Work instruction: Your copy must hold all of the data below, unchanged and without images.

Provided data:

*-*-*

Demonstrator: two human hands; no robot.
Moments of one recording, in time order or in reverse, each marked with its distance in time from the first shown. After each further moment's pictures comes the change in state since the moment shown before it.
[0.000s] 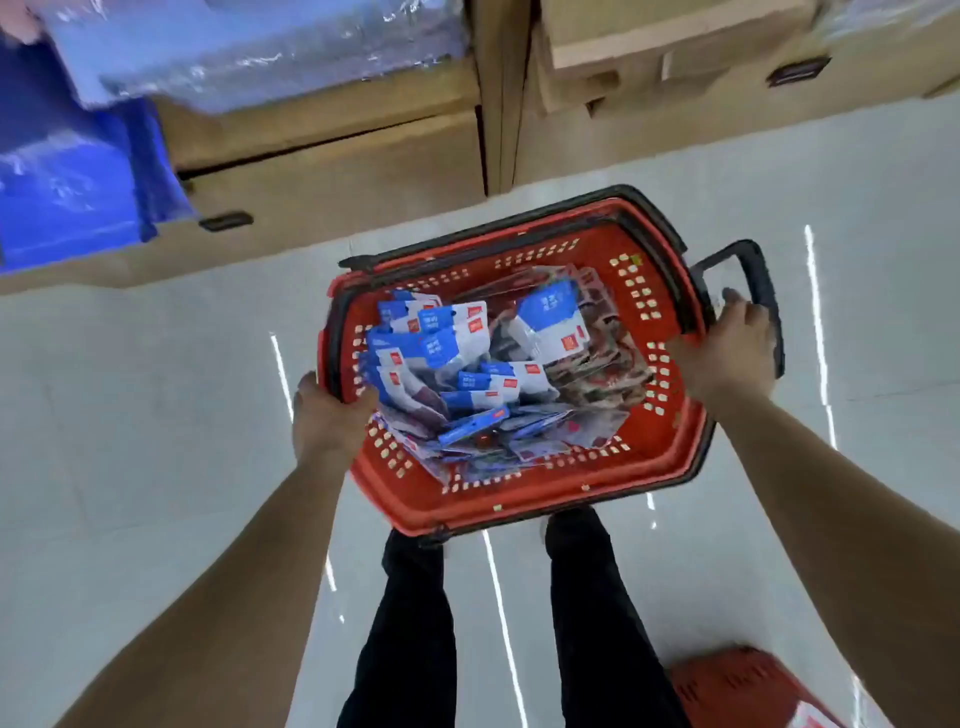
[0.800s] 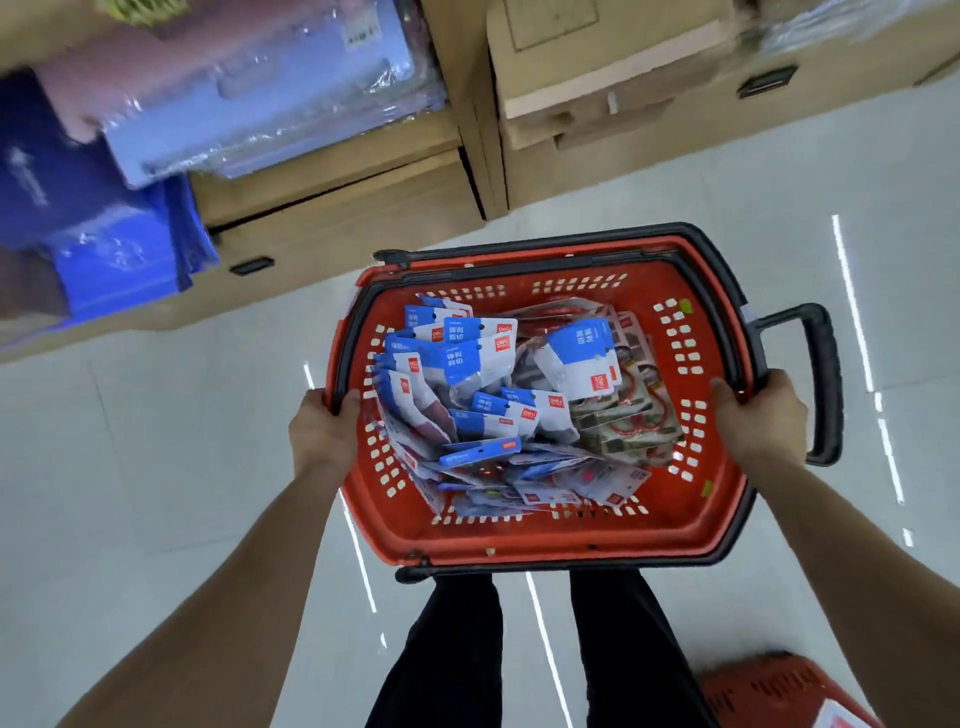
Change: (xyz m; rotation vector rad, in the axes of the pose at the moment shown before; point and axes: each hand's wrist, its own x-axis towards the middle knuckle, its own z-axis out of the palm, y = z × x) left_hand -0.030 0.031 -0.028 0.042 0.061 0.046; right_hand -0.044 0.055 -0.023 0.319 -0.008 0.258
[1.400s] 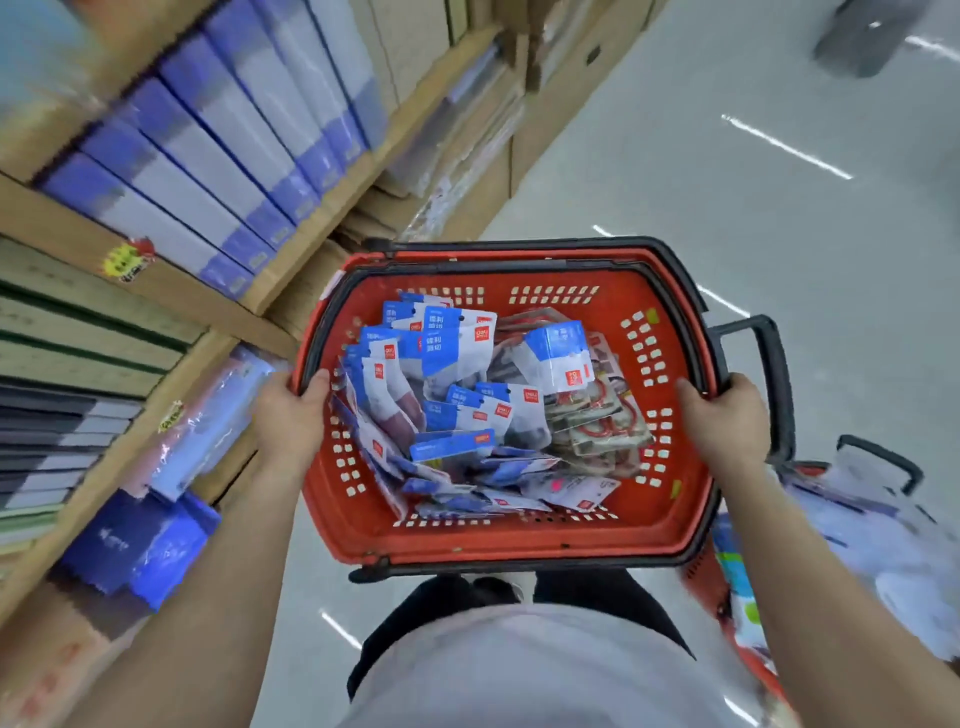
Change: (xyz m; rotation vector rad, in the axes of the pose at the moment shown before) left_hand -0.295 0.248 -0.190 0.065 -0.121 0.813; right_hand -0.307 0.113 -0.305 0.561 0.470 0.387
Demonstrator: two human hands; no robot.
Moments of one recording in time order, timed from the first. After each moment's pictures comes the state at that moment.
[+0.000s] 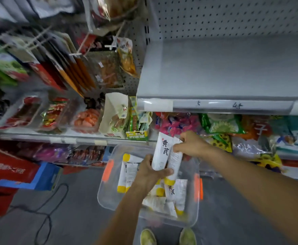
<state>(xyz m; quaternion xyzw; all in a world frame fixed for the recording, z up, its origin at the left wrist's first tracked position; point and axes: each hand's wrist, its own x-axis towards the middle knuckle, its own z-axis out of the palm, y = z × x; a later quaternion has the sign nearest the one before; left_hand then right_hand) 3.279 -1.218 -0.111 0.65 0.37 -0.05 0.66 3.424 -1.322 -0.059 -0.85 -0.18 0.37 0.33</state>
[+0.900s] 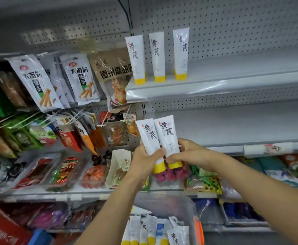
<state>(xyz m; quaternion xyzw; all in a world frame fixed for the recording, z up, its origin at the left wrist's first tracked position) 3.289 -1.221 0.110 0.70 0.15 0.15 0.68 3.381 -1.365 0.129 -0.75 -0.27 0.33 0.50</state>
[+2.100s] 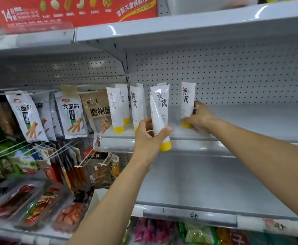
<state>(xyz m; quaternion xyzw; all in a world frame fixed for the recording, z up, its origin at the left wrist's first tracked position) 3.457 -1.276 0.252 0.67 0.11 0.36 0.64 3.626 -1.378 0.291 -0.85 -0.26 -0.02 0.47</state>
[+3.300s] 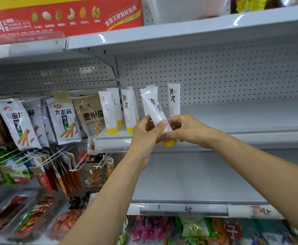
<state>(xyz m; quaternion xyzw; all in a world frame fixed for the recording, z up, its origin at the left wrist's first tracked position) 3.443 -1.296 0.269 0.67 0.07 0.29 0.68 3.523 -1.418 0.295 -0.78 -0.40 0.10 0.47</state>
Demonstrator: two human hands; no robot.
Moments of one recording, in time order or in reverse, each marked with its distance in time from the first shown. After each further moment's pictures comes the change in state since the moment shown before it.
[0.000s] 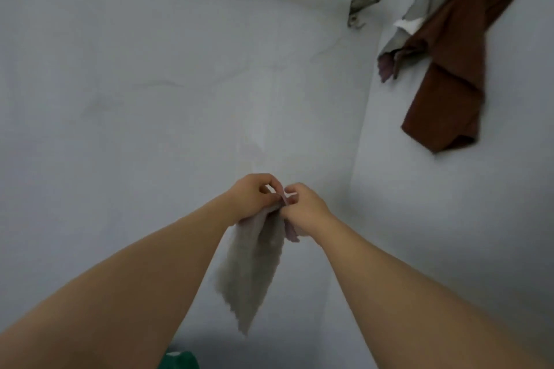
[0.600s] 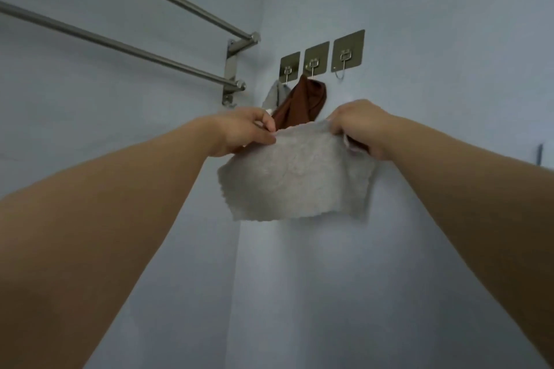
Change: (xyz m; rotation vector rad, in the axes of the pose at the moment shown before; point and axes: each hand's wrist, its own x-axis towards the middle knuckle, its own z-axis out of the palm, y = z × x) left_hand 0.053 0.252 -0.021 -0.221 -0.221 0.394; right_hand -0.108 -0.097 -0.292 -0.172 0.593 -0.071
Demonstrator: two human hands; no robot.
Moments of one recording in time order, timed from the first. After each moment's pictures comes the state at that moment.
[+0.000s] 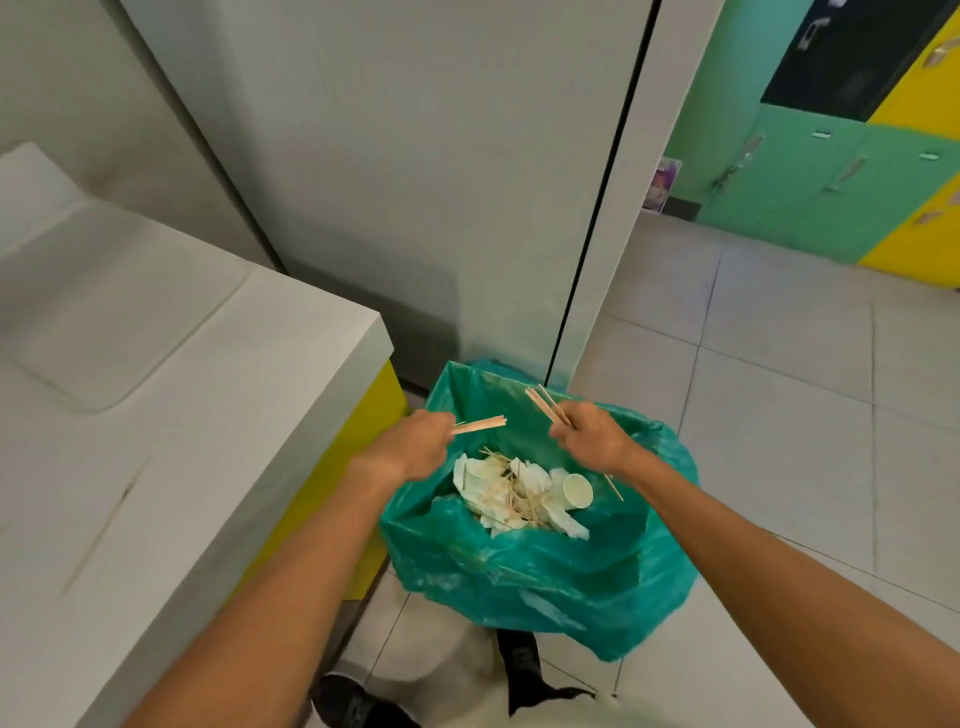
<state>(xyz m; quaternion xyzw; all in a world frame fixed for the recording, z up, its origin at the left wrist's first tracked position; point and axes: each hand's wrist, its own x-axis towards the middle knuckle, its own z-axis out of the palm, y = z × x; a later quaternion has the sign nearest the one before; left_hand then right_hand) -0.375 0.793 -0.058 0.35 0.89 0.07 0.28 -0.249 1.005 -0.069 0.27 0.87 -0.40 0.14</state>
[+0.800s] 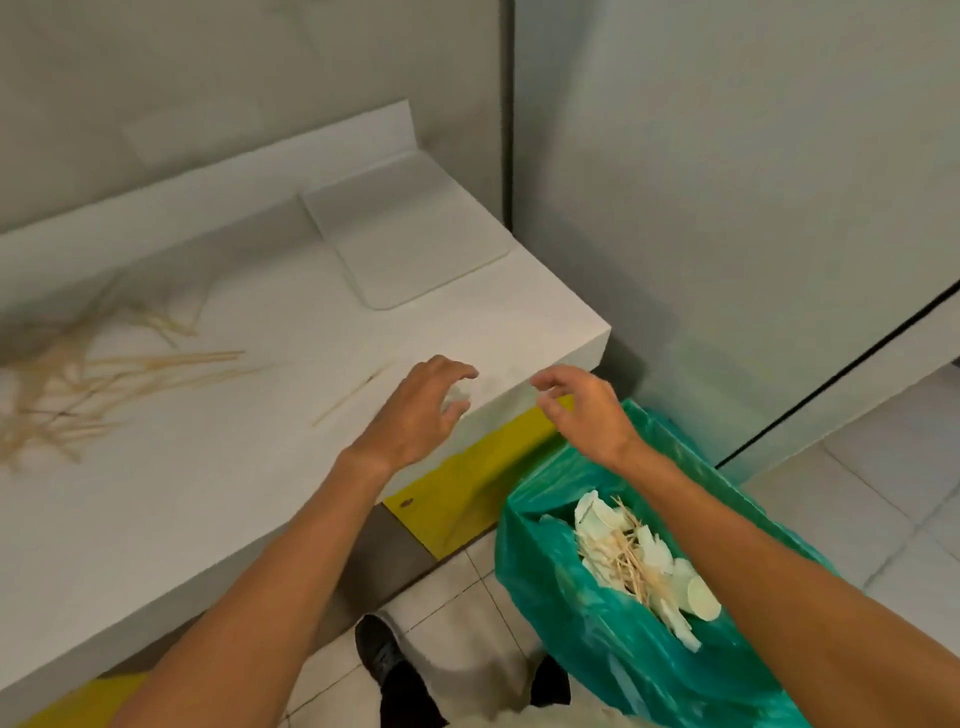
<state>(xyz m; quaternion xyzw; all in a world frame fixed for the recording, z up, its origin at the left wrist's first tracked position) -0.371 0.599 -0.013 0.18 0.94 0.29 0.03 -0.370 0.840 -0.028 -0.08 0.90 -0.43 0.05</state>
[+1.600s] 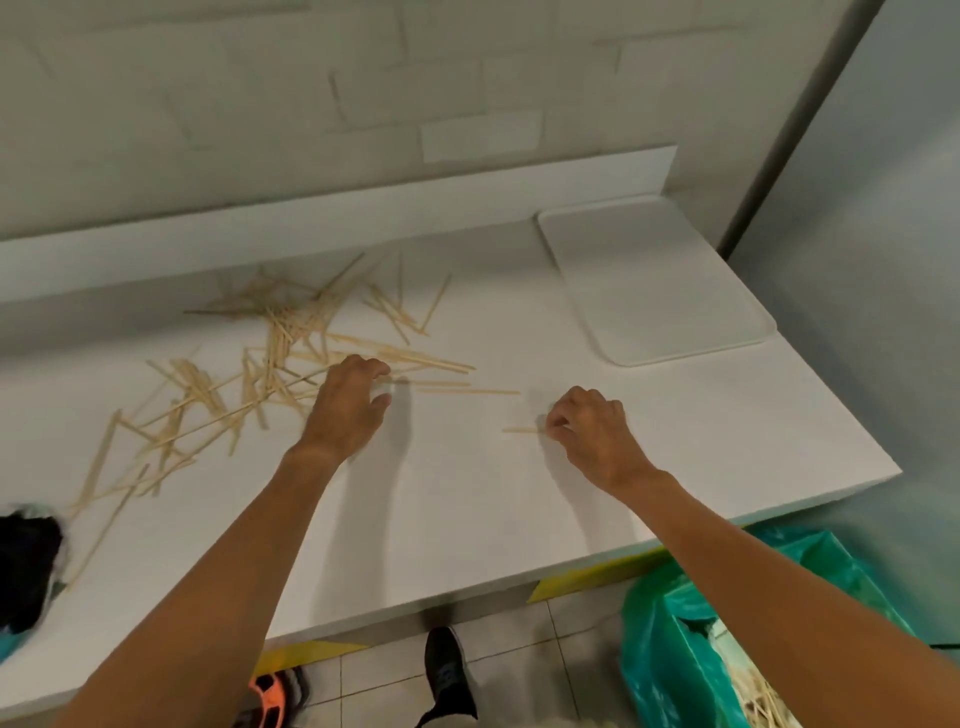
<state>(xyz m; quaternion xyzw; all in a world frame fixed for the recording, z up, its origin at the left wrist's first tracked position) -0.359 0.257 -0.012 -0.16 0.96 0.23 -0.06 -0.446 0.567 -0.038 -0.29 0.93 -0.20 0.05</state>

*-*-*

Response area:
Demonstrator: two human hands; no robot.
Moments of one recording, in time order or in reverse, each marked with its distance in time from the first shown. After each further moment's pictures comes the change in state since the moment shown before it.
[0.000s] 
[0.800s] 
Change: (xyz m; rotation vector rad, in the axes of the pose at the moment shown before; point and axes: each hand's wrist, its own x-axis towards the middle knuckle, its own z-axis out of the palm, y = z × x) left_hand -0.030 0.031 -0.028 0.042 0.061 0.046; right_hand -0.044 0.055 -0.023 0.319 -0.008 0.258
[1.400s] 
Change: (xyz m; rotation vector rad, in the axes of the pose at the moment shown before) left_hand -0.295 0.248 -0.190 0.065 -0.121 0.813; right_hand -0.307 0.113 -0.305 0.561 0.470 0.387
Demonstrator: two human hands; no robot.
Moments of one recording in time order, timed from the first. After each moment's pictures comes the state at that moment.
[+0.000s] 
<state>(xyz m; quaternion xyzw; all in a world frame fixed for the recording, z up, its origin at the left wrist's first tracked position; point and axes: each hand's wrist, its own x-axis towards the middle knuckle, its own z-axis out of the palm, y = z × x; a later quaternion has the sign nearest the one before; left_hand then right_hand) 3.279 -1.218 -0.111 0.65 0.37 -0.05 0.66 3.424 -1.322 -0.059 -0.85 -0.18 0.37 0.33</state>
[+0.900s] 
<state>(xyz m; quaternion xyzw; all in a world frame fixed for the recording, z up, its origin at the left wrist's first tracked position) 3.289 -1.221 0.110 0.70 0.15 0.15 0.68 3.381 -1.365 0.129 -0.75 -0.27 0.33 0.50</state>
[+2.100s] 
<state>(xyz m; quaternion xyzw; all in a world frame fixed for the recording, z up, its origin at the left wrist's first tracked position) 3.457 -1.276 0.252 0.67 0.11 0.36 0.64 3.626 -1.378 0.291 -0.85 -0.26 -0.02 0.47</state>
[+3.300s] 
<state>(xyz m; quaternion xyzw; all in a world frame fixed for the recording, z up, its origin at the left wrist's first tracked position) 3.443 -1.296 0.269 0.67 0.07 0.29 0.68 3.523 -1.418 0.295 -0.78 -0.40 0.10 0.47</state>
Demonstrator: two human hands; no robot.
Moments of one recording, in time order or in reverse, each marked with its distance in time from the first shown. After each further moment's pictures comes the change in state since the moment shown before it.
[0.000s] 
[0.600s] 
Change: (xyz m; rotation vector rad, in the axes of the pose at the moment shown before; point and axes: each hand's wrist, its own x-axis towards the middle knuckle, its own z-axis out of the palm, y = z × x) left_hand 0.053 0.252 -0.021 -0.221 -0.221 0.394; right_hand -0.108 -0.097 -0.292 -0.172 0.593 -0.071
Demonstrator: two human hands; no robot.
Moments of one recording in time order, timed from the first. After each moment's pictures comes the state at that moment.
[+0.000s] 
<state>(xyz m; quaternion xyzw; all in a world frame fixed for the recording, z up, its origin at the left wrist's first tracked position; point and axes: each hand's wrist, its own x-axis towards the middle knuckle, its own z-axis out of the palm, y = z × x; a later quaternion has the sign nearest the one before; left_hand then right_hand) -0.375 0.793 -0.058 0.35 0.89 0.07 0.28 -0.249 1.005 -0.069 0.27 0.87 -0.40 0.14</state>
[+0.800s] 
<state>(xyz m; quaternion xyzw; all in a world frame fixed for the recording, z up, its origin at the left wrist's first tracked position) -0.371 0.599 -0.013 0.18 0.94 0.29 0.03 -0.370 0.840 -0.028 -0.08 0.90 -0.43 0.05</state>
[+1.600s] 
<state>(xyz m; quaternion xyzw; all in a world frame fixed for the recording, z up, its origin at the left wrist's first tracked position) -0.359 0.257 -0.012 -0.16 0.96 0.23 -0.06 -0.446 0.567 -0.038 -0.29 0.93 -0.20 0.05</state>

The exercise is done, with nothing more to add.